## YOUR GOAL
Which lines in the entries below contain the string "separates"? Show each of them in full.

—————

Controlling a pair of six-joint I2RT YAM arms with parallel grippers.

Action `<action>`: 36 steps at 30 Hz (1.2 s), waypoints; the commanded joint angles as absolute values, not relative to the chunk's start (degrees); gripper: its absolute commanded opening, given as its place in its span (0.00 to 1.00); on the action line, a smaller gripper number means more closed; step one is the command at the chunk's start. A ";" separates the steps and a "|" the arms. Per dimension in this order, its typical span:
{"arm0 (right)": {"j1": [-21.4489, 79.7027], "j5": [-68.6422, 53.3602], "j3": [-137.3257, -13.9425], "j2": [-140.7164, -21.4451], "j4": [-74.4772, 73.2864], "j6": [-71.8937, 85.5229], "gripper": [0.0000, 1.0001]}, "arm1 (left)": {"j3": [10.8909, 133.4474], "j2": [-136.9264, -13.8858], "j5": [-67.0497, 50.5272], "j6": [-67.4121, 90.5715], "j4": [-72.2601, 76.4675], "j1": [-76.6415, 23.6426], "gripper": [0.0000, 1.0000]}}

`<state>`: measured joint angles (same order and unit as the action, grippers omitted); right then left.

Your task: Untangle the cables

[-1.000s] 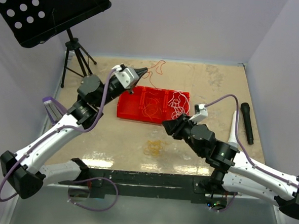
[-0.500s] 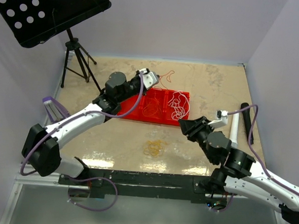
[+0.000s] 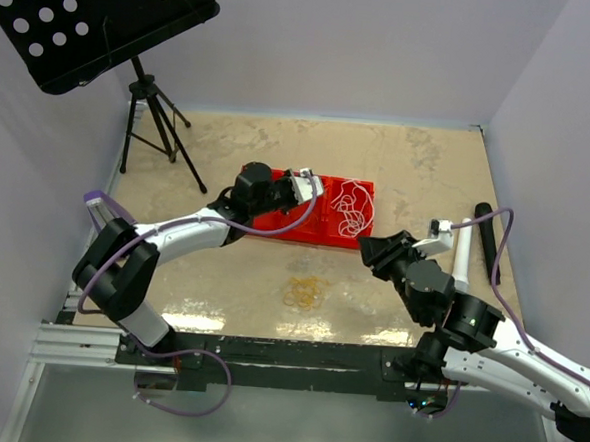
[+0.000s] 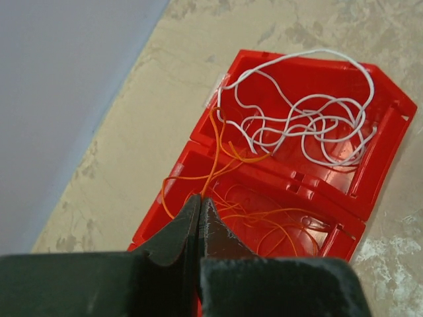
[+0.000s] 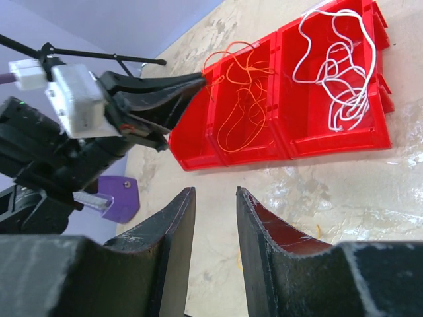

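Note:
My left gripper [image 3: 315,186] hangs over the red tray [image 3: 314,237], shut on a thin orange cable [image 4: 215,148] that runs from its tips [image 4: 200,198] down into the middle compartment. More orange cable [image 5: 241,99] loops in that compartment. A white cable [image 3: 351,204] lies coiled in the right compartment, also seen as white cable [image 4: 304,119] and white cable [image 5: 337,66]. A small orange tangle [image 3: 306,290] rests on the table in front of the tray. My right gripper [image 5: 215,195] is open and holds nothing, low over the table to the right of the tray [image 5: 330,142].
A black microphone [image 3: 486,241] lies near the right wall. A music stand [image 3: 97,19] on a tripod [image 3: 151,122] fills the back left corner. Purple arm cables [image 3: 106,204] loop beside the left arm.
The left arm swung from behind the tray forward and right over it, carrying the orange cable off the table into the tray. The right arm drew back to the right, then held still.

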<state>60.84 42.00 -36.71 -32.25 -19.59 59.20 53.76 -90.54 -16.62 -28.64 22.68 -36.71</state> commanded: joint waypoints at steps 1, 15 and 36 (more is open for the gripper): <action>61.08 44.39 -38.23 -32.34 -19.51 60.12 0.36 | 54.05 -93.16 -11.79 -26.30 23.12 -35.95 0.00; 61.17 44.12 -38.06 -37.09 -16.44 59.15 0.37 | 52.82 -95.71 -1.04 -23.47 17.58 -35.60 0.00; 61.00 44.21 -38.14 -36.56 -18.81 59.50 0.38 | 55.02 -89.67 -14.57 -25.58 7.67 -37.70 0.82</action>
<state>60.82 42.52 -36.73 -36.62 -19.03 59.11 54.98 -98.41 -10.96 -24.51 10.98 -37.69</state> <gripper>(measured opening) 0.380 0.717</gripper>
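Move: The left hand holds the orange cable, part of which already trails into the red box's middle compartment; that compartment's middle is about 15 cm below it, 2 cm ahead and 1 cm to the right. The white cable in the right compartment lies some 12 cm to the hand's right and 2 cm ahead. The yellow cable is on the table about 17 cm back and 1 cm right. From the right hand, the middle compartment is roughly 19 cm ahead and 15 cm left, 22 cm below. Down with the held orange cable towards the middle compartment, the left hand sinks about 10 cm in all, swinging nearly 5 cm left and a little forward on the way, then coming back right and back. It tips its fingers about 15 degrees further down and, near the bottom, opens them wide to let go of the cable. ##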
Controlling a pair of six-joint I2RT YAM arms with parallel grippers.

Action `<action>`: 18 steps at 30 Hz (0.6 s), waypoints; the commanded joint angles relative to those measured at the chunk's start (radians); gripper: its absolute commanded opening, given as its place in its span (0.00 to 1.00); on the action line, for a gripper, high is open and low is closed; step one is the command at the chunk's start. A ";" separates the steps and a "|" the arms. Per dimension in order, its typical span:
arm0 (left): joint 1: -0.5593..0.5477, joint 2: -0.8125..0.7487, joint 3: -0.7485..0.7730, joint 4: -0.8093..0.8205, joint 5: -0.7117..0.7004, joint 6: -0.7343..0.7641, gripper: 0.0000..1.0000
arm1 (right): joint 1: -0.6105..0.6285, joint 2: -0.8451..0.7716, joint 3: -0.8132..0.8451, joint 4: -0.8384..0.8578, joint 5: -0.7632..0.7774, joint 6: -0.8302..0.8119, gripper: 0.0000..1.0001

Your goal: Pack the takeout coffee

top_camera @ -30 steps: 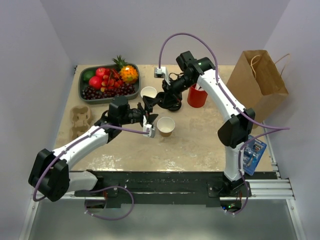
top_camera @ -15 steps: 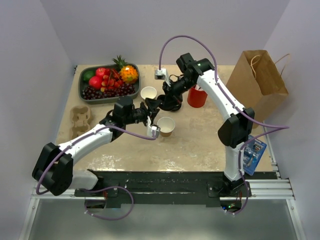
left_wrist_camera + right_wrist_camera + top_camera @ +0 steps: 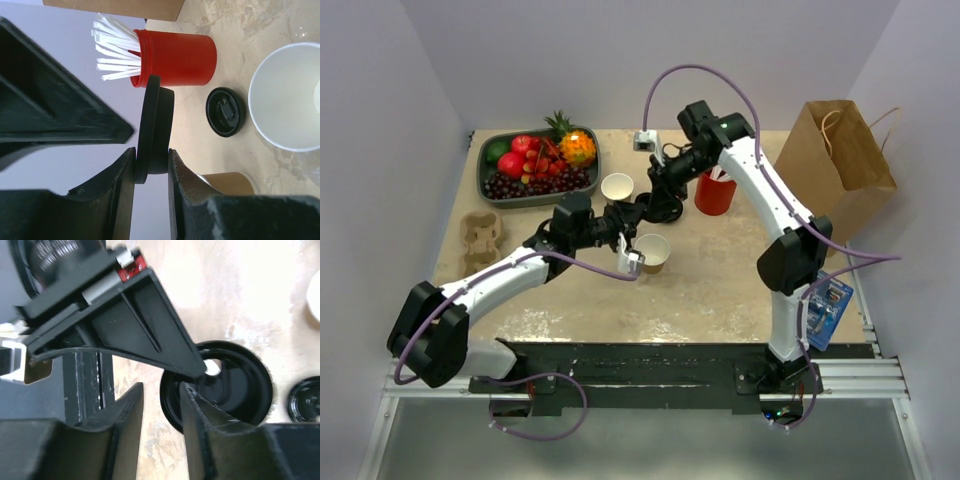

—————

## RESPONSE FOR THIS EXERCISE
Action `<action>`: 36 steps at 30 Hz (1.2 s), waypoints; the commanded joint angles as absolute values, not relative to the chunk's start (degrees); gripper: its absolute commanded opening, given as its place in its span (0.00 to 1.00); on the action line, a smaller gripper number means more closed; step one is the command at the chunk's start. A ";" separates the steps and a "|" the arms. Per dimension in this order, its typical span:
Action `<action>`: 18 steps at 30 Hz (0.6 s), waypoints; the commanded joint angles relative to those measured at the chunk's start (radians); gripper: its absolute commanded opening, given as its place in its span (0.00 to 1.00); on the action line, for a gripper, high is open and low is closed; step one is the command at the chunk's start. A ";" separates the steps and a "|" the arms. Per dimension in order, its typical span:

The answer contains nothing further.